Richard A. Brown

Interests:
Mind-Body; Cognition, Emotion, and Motivation; Knowledge systems; Philosophy of mind; Culture theory; Neuroscience; Brain evolution; Diabetes/Chronic disease; Food and Nutrition; Symbolic healing; Medical systems; Research methods; Applied/practicing/developmental anthropology; Business anthropology; Organizational research/intelligence; Latin America / U.S; Caribbean; Central/Eastern Europe
Current Work:
I am working on a project in a major medical public care/research facility in Guadalajara, Jalisco, Mexico. The project is my doctoral dissertation. It examines the social and cultural factors that affect Type II Diabetes treatment (the impact of socially constructed meaning). The project uses cognitive elicitation techniques (Free listing, Pile Sorting, Ranking) to explore the cultural domain of diabetes treatment. Cultural consensus analysis is then used to verify the qualitative data by testing for significant distribution, or social sharing, of the cognitive model. Measures of cultural consonance are then made in order to connect individual health outcomes (average fasting blood glucose measures) with the cognitive/cultural model of treatment.
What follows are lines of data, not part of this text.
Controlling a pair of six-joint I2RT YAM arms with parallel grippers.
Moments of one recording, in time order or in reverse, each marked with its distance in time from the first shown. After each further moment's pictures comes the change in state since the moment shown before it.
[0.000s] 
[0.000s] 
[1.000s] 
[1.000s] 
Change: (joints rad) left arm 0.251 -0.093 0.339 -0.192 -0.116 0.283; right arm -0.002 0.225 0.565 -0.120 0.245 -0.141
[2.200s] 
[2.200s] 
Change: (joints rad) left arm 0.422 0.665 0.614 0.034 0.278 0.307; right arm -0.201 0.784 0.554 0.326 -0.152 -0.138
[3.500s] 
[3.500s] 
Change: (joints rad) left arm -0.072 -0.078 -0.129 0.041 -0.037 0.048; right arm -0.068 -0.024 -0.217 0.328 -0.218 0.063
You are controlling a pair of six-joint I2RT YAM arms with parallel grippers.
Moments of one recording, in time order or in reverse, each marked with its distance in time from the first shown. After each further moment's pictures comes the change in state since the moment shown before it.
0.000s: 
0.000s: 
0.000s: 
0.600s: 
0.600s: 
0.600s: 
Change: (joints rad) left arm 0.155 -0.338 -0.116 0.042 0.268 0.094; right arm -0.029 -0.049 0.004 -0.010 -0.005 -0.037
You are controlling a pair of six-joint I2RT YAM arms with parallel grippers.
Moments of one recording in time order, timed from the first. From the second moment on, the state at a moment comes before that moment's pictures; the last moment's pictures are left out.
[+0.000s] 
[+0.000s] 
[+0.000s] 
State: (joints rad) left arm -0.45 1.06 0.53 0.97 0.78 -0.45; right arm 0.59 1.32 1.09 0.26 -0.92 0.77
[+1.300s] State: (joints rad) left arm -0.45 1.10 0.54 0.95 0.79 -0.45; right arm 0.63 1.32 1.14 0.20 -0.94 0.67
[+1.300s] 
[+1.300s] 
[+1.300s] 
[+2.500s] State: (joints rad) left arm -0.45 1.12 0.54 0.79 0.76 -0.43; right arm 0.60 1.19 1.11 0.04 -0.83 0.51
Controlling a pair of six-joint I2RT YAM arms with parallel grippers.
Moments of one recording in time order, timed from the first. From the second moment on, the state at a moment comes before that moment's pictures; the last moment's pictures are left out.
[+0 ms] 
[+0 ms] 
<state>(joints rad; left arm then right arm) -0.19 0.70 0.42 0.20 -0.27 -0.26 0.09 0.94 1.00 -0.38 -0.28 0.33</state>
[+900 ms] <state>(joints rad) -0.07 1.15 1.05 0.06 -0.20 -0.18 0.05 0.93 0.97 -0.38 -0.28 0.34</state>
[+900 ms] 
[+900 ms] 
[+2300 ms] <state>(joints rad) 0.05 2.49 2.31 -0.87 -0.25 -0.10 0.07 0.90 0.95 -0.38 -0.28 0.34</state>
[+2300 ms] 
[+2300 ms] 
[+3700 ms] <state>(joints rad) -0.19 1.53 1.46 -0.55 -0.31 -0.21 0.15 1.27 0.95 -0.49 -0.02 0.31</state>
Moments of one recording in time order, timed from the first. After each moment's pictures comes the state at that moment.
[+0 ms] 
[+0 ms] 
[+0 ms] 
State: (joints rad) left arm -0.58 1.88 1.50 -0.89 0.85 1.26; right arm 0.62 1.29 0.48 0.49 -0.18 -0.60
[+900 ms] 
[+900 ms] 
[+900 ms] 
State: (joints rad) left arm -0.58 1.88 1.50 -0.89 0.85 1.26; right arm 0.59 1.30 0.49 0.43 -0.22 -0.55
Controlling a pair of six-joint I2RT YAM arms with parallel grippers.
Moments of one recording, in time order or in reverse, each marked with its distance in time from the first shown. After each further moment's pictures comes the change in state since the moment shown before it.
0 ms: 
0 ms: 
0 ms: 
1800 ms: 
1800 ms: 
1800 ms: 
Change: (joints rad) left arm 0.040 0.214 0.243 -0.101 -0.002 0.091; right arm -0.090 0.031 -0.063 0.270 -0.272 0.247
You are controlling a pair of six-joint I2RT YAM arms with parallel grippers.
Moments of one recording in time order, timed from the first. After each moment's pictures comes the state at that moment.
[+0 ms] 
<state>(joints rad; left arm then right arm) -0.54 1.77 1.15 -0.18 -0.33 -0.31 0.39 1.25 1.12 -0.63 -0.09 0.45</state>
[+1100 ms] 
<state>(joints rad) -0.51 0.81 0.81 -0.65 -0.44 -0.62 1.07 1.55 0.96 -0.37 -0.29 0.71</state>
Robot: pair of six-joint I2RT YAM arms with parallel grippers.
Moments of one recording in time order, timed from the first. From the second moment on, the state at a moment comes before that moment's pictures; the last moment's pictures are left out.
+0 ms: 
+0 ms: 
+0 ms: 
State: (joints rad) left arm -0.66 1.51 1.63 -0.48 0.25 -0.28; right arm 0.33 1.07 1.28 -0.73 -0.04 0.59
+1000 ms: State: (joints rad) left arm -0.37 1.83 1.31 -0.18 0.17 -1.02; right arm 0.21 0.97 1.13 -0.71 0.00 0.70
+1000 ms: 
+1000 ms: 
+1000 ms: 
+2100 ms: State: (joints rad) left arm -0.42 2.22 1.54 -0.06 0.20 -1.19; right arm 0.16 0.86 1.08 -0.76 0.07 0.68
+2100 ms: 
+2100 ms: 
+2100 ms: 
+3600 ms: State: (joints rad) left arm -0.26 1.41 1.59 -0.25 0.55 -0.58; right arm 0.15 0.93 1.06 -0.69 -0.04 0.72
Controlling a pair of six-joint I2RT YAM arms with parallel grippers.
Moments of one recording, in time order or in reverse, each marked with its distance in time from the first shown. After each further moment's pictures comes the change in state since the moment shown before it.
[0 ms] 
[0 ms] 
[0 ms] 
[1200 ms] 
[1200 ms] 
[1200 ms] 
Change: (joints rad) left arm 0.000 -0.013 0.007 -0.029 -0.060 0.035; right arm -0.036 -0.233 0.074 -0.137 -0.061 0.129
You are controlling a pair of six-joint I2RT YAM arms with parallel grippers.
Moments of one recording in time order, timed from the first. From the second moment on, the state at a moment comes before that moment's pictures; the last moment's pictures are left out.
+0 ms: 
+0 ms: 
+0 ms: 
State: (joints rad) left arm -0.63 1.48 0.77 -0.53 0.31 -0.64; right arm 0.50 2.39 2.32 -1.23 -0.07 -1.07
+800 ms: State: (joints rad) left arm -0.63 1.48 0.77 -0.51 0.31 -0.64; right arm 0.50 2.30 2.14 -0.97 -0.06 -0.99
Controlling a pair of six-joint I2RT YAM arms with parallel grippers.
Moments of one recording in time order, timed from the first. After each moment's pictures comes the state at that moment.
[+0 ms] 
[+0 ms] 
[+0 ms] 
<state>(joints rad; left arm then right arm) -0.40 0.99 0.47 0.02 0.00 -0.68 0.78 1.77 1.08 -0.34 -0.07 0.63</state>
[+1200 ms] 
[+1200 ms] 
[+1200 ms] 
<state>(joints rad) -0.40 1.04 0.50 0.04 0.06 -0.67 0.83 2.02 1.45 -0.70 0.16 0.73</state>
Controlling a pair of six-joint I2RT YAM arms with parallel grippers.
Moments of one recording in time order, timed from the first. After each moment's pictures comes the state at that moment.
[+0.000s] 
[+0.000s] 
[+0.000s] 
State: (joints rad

The project will contribute empirically and theoretically to the fields of anthropology and public health. It will reconceptualize Antonovsky’s (1979) theory of salutogenesis. Salutogenesis is an approach to healthcare that seeks the origins of health and healing processes (as opposed to the pathogenic model of seeking the causes of disease that is common to biomedicine). The project tests the hypothesis that those who are culturally consonant in the treatment model, that is those with the ability to implement the shared cultural model of treatment in their own lives, will have better diabetes control (lower average fasting blood glucose), after controlling for major aspects of clinical diabetes treatment (diet, exercise, adherence to medication).
Teaching and community service:
I have had the opportunity to teach two sections of introduction to cultural anthropology each semester between 2005 and 2009. I have also done private tutoring and recently contributed to an electronic pedagogical archive of culture. I have served as an officer in anthropology club and Lambda Alpha. During my term as Vice-President and then President of the IPFW anthropology club, the club won consecutive annual University-wide awards for best campus organization. I have also won private awards for community service by a for-profit business.
About me:
I have been an entrepreneur for more than a decade, and a business manager for a decade before that. Self employment was my only option to structure my schedule in a way that allowed me to return to the University 12 years after leaving high school. Starting as a business consultant, I became the president of a start-up technology company. I managed the business while my partners ran the tech. I learned a lot about the technology in the process. In school I enrolled as a major in philosophy, but encountered a summer course in anthropology that captivated me. I attended a regional University that was operated jointly by Indiana University (IU) and Purdue University (PU). With precise planning, I was able to complete an IU program in anthropology simultaneously with a PU program in philosophy with a minor in psychology. After a few years of early starts and late nights working, the company saw success and I decided to scale back my work schedule. We divided the corporate assets and sold them. I opened an office in my house and started working independently.
Then I met a girl….
Now I’m married (to Justina) with two children, Jake and Isabella. After completing my MA in medical anthropology I converted my business from business/technology consulting to business/anthropological consulting.
Since then, I have had the opportunity to do work for several organizations, large and small. One notable project was winning a competitive contract with the US Department of Housing and Urban Development in 2007. The contract was for a reconnaissance ethnographer to complete research in the wake of Hurricane Katrina along the Alabama Gulf Coast. I have also recently worked as a consumer feedback analyst for a national US retail chain, and I have been an analytic consultant for a business dissertation examining the role of humor as motivation in the workplace.
I plan to finish my dissertation in May, 2011 and will be seeking an academic appointment. My complete CV is available on request.